----- Given material

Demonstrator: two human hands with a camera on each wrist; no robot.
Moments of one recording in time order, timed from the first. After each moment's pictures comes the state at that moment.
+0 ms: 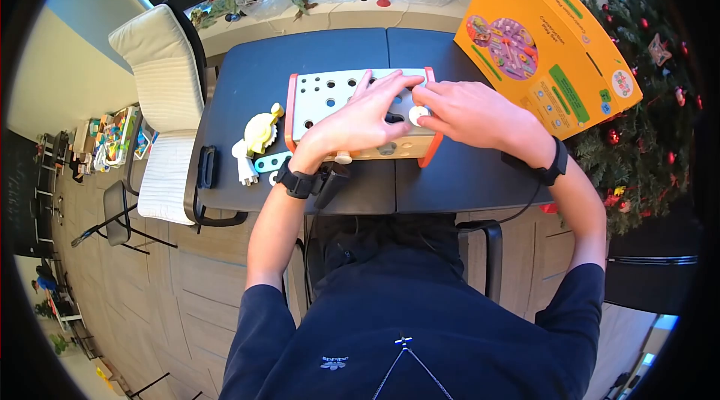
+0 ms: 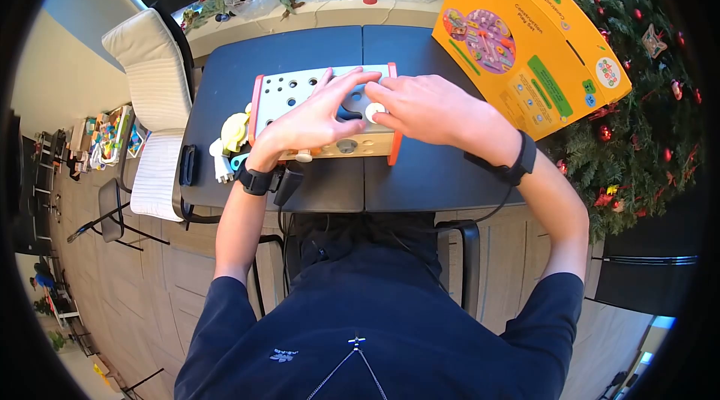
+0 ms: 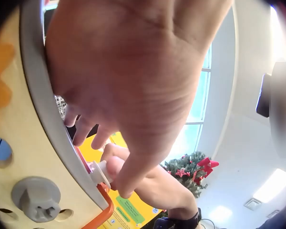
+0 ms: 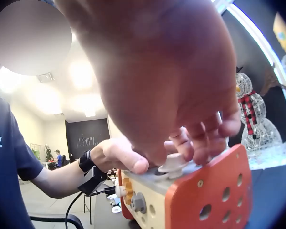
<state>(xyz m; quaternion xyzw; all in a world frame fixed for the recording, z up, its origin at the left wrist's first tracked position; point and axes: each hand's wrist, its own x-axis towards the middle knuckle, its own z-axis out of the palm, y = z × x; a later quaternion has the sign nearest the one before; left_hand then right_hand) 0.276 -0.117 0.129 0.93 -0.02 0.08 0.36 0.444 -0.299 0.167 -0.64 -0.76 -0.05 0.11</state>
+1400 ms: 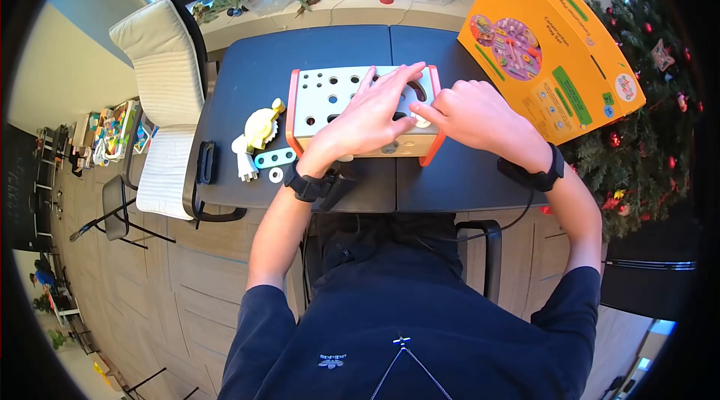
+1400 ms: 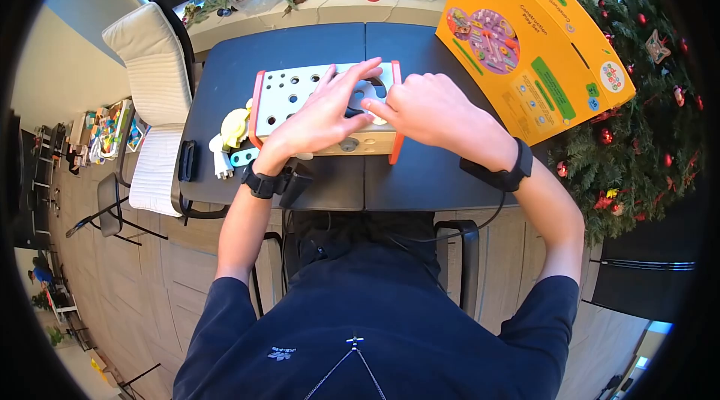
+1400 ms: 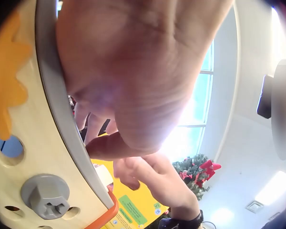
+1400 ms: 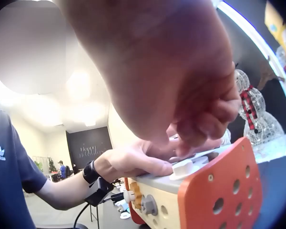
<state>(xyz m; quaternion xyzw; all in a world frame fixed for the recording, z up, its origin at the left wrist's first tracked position) 0.278 -0.125 0.116 0.92 0.00 0.13 0.37 0.419 -0.286 0.196 -0.79 -0.59 0.13 -0.09</state>
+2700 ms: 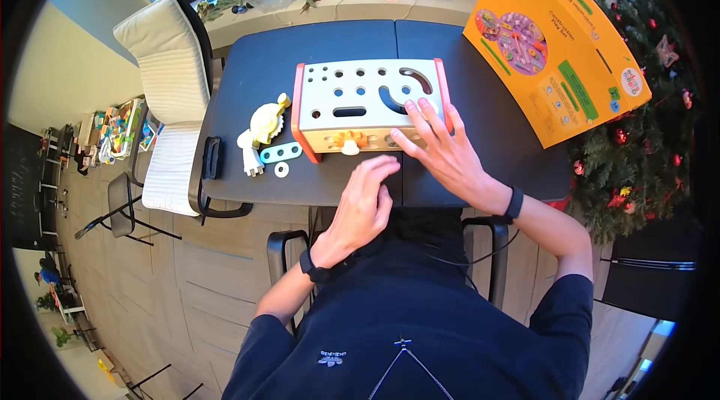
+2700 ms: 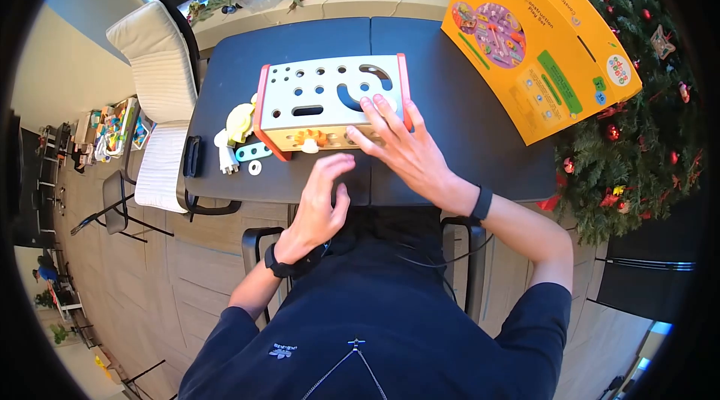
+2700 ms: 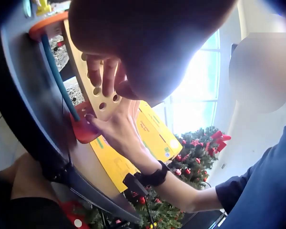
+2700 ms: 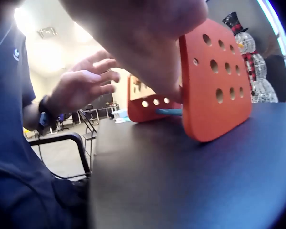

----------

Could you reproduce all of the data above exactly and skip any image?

Demonstrator: two human hands with a camera on each wrist; no robot.
Moments of one recording in time order, timed from the first. After each moment's pictures comes the state at that moment.
+0 ms: 
+0 ms: 
+0 ms: 
+0 ms: 
<state>(xyz m; quaternion xyzw; all in a world frame fixed for the recording, z up, its origin at the left wrist's first tracked position; point and axes: each hand's wrist, its own x-axis towards the middle knuckle, its own z-axis out of the palm, y = z × x; a later quaternion has the sign nearest the one before; left_hand then right_hand) 0.276 -0.117 0.129 0.93 -0.02 0.08 0.36 0.444 -0.299 0.167 -0.64 -0.76 -0.05 0.11</state>
+1400 ms: 
+1400 ms: 
+1400 ms: 
+1400 ms: 
<state>(xyz m; quaternion xyzw; all in a world frame fixed for the recording, z up, its origin at the left wrist's first tracked position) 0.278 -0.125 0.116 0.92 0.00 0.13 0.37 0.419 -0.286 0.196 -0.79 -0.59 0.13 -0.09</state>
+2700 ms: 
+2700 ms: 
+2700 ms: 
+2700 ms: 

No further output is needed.